We first translated his solution to our build.xml and then separated the integration tests in two groups with similar runtime. We start the unit tests, integration test group 1 and integration test group 2 in parallel. This currently means three compiles to different directories and parallel test execution. On our quad core server the build time is significantly improved despite the extra work. The integration tests are heavily CPU bound in our case. We moved some static code analysis and test coverage reports to a nightly build to improve the feedback cycle even further. The end result is a build time around 6-7 minutes which may not be lightning fast but still ways better than the 13 minutes before our efforts.
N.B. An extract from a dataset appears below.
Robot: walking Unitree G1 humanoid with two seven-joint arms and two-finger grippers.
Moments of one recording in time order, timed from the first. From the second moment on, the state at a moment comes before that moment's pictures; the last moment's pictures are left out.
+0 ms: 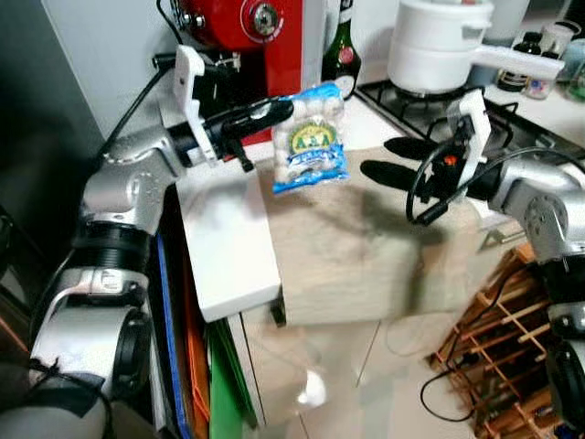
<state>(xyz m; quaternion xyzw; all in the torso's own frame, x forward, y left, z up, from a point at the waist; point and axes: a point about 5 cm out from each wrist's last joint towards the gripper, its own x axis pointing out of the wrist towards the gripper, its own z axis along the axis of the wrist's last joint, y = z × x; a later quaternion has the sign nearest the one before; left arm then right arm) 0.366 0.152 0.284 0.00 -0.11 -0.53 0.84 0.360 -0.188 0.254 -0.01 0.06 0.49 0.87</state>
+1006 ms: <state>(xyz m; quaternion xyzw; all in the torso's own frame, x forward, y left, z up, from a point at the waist) 0.333 0.135 0.302 0.03 -0.15 -0.63 0.76 0.371 -0.142 0.258 0.00 0.06 0.59 0.81</state>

See the relevant ant targets below.

<target name="-call-grails-with-testdir">
  <chmod file="${grails}" perm="u+x"/>
  <property name="target.dir" value="target/test-${testdir}" />
  <exec dir="${basedir}" executable="${grails}" failonerror="true">
    <arg value="-Dgrails.work.dir=${target.dir}"/>
    <arg value="-Dgrails.project.class.dir=${target.dir}/classes"/>
    <arg value="-Dgrails.project.test.class.dir=${target.dir}/test-classes"/>
    <arg value="-Dgrails.project.test.reports.dir=target/test-reports"/>
    <arg value="${grails.task}"/>
    <arg value="${task.param}"/>
    <env key="GRAILS_HOME" value="${grails.home}"/>
  </exec>
</target>

<target name="parallel_test" description="--> Run tests in parallel">
  <path id="slowtests.path">
    <fileset dir="${basedir}/test/integration">
      <include name="SlowTests.groovy" />
      <include name="AnotherSlowTest.groovy" />
      <include name="MoreSlowTests.groovy" />
   </fileset>
  </path>
  <path id="normal_tests.path">
    <fileset dir="${basedir}/test/integration">
      <include name="**/*Tests.groovy" />
      <include name="**/*Test.groovy" />
      <exclude name="SlowTests.groovy" />
      <exclude name="AnotherSlowTest.groovy" />
      <exclude name="MoreSlowTests.groovy" />
    </fileset>
  </path>
  <pathconvert property="slowtests" pathsep=" ">
    <path refid="slowtests.path" />
    <chainedmapper>
      <flattenmapper />
      <compositemapper>
        <globmapper from="*Test.groovy" to="*" />
        <globmapper from="*Tests.groovy" to="*" />
      </compositemapper>
    </chainedmapper>
  </pathconvert>
  <pathconvert property="normaltests" pathsep=" ">
    <path refid="normal_tests.path" />
    <chainedmapper>
      <flattenmapper />
      <compositemapper>
        <globmapper from="*Tests.groovy" to="*" />
        <globmapper from="*Test.groovy" to="*" />
      </compositemapper>
    </chainedmapper>
  </pathconvert>
  <parallel>
    <antcall target="-call-grails-with-testdir">
      <param name="grails.task" value="test-app"/>
      <param name="task.param" value="-unit -xml" />
      <param name="testdir" value="unit" />
    </antcall>
    <antcall target="-call-grails-with-testdir">
      <param name="grails.task" value="test-app"/>
      <param name="task.param" value="-integration -xml ${slowtests}" />
      <param name="testdir" value="integration" />
    </antcall>
    <antcall target="-call-grails-with-testdir">
      <param name="grails.task" value="test-app"/>
      <param name="task.param" value="-integration -xml ${normaltests}" />
      <param name="testdir" value="integration2" />
    </antcall>
  </parallel>
</target>

Conclusion
Although Grails does not provide native support for parallel execution of tests (especially integration tests) it can pay off to do it manually using your build system. In our case it chopped away a good part of our build time and brought down test execution duration from around 6 to 4 minutes in spite of extra compilation runs. We may refine our approach further but hope that grails will ultimately support parallel test execution natively sometime soon.